The Agent must inform the principal immediately, in accordance with Section 11(3) sentence 2 BDSG, if he believes that there has been infringement of legal data protection provisions. He may then postpone the execution of the relevant instruction until it is confirmed or changed by the Principal’s representative.
(10) Deletion of data and return of data media
Upon completion of the contractual work or when requested by the Principal – and no later than the end-date of the Service Agreement – the Agent must return to the Principal all documents in his possession and all work products and data produced in connection with the commission, or delete them in compliance with data protection law with the prior consent of the Principal. The same applies to any test data and scrap material. The deletion log must be presented upon request.
Documentation intended as proof of proper data processing must be kept by the Agent beyond the end of the Agreement in accordance with relevant retention periods. The Agent may hand such documentation over to the Principal after expiry of the Agreement.

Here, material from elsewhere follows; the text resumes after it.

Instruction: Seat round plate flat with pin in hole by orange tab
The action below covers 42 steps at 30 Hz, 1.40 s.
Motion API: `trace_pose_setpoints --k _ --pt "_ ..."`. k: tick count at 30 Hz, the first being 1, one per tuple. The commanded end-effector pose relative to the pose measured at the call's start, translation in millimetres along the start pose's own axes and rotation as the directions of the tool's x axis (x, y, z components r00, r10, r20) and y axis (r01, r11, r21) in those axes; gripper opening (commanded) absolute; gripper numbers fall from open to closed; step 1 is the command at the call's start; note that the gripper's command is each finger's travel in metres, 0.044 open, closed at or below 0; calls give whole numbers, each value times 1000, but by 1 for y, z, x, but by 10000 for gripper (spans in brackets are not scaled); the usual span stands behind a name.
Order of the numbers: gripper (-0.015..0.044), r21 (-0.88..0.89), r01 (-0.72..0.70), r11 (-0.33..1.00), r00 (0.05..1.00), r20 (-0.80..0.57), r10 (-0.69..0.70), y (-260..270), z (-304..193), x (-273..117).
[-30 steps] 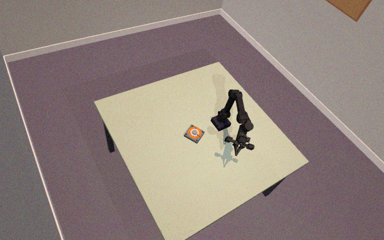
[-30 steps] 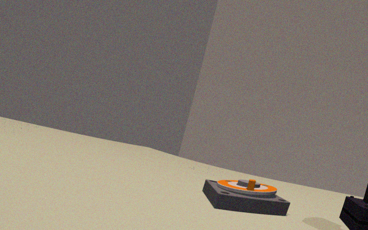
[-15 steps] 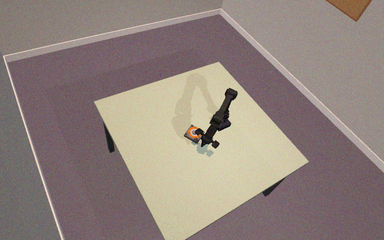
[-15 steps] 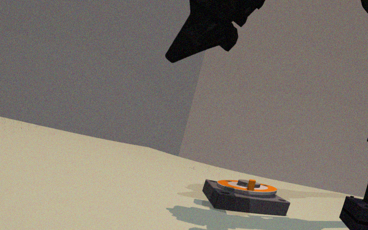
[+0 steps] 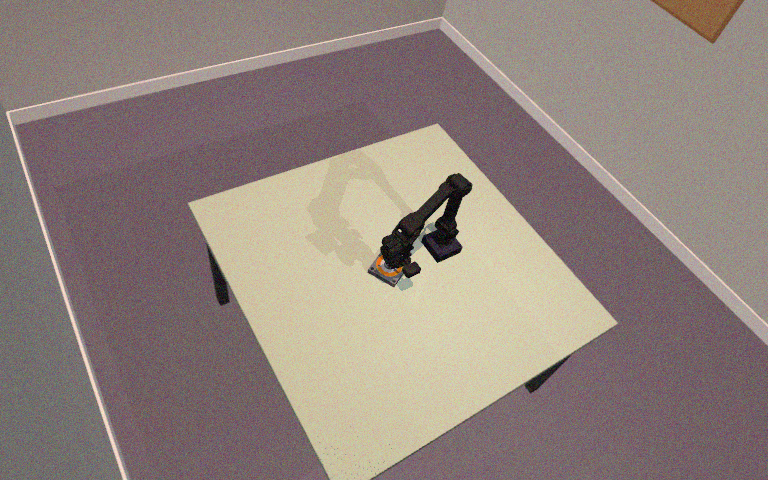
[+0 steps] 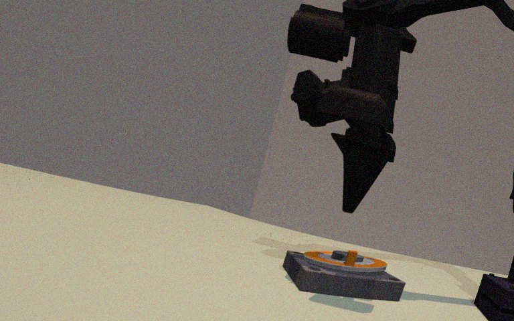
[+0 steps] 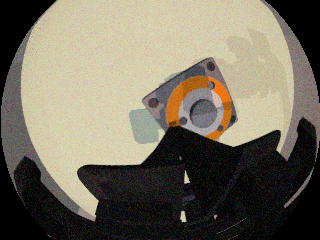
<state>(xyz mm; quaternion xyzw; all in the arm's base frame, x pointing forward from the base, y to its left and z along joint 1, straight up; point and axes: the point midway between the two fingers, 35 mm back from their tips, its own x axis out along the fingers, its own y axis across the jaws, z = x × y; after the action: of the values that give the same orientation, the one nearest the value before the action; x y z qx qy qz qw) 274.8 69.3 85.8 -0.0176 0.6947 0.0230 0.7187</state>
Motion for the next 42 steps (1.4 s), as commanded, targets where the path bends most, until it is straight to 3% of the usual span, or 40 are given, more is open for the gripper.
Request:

(11) Approval of affected persons
The principal confirms, that he got the approval of affected customers and employees to collect, process and use their personal data. This applies especially for special personal data or when the personal data is used to rate the personality of the affected, including his skills, performance or his behavior.
(12) Aggregated data
For optimization purposes, Wunderdata gets the right to collect, process and use non personal data (anonymous or aggregated data) of the principal without directive. Examples of such data includes a benchmark across all Wunderdata clients on metrics such as size of data set. Wunderdata will not publish data if it is a) personal data or if b) it includes data specific to a client.
§3 Other
(1) Change of Terms and Conditions
Wunderdata is entitled to unilaterally amend these terms, to the extent necessary to eliminate interference or equivalence to adapt their legal or technical environment.
(2) Jurisdiction
For all transactions with Wunderdata applies the law of the Federal Republic of Germany.
(3) Severability
Should individual provisions of this contract be or become invalid or should the contract have an unforeseen gap, the validity of the remaining provisions stay unaffected. Instead of the invalid or missing provisions, the respective legal regulations apply.
(4) Language
Only the German version of these terms is legally binding. All translations have informational purpose only.